John was 13 when he lost his sight. A chemical explosion left him blind, and even worse, it left him in a state of self pity. He felt life was over. He hated God and hated his life.

About six months after the accident, John’s father said, “Winter’s coming, John, and the storm windows need to be put in place. That’s your job. I want it done by the time I come home this evening or else!”

We know this story because Bishop William Frey told how he tutored John when Frey was a young man. Later, Mark Batterson retold the story in one of his books.

At any rate, after giving John his orders, John’s father pretended to walk out of the room and slammed the door. John sat there getting angrier by the moment. The longer he thought about it the angrier he got.

“I’ll show them,” he thought. “I’ll put the windows up and when I fall, they will not only have a blind son, they will have a paralyzed son.”

But John did not fall. He found he could do more than he thought. It was not until he finished that he learned his father had never been more than 5 feet away. John’s father shadowed him the entire time, to protect him from getting hurt.

John’s father had the insight to understand that helplessness is worse than blindness. To feel helpless is a different kind of paralysis and he didn’t want John to experience that hopeless, helpless feeling. By obeying his father and pushing himself to do what he did not originally think he could do, it helped John in more ways that he imagined.

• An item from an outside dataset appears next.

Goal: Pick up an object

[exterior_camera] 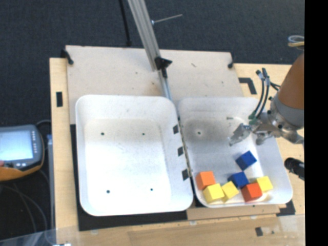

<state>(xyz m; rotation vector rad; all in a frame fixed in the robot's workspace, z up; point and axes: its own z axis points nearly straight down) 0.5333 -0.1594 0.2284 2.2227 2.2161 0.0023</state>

And what a dad, to show tough love and to stay nearby, providing a kind of safety net for his son. He reminds me of God. St. Paul wrote, “The Lord is faithful, and he will strengthen you and protect you from the evil one” (2 Thessalonians 3:3 NIV). His strength will enable you to do more than you imagine.

— The Rev. Ron McClung, a former pastor of Owosso Wesleyan Church, now living in Indianapolis, Indiana, currently serves as the assistant general secretary for the denomination.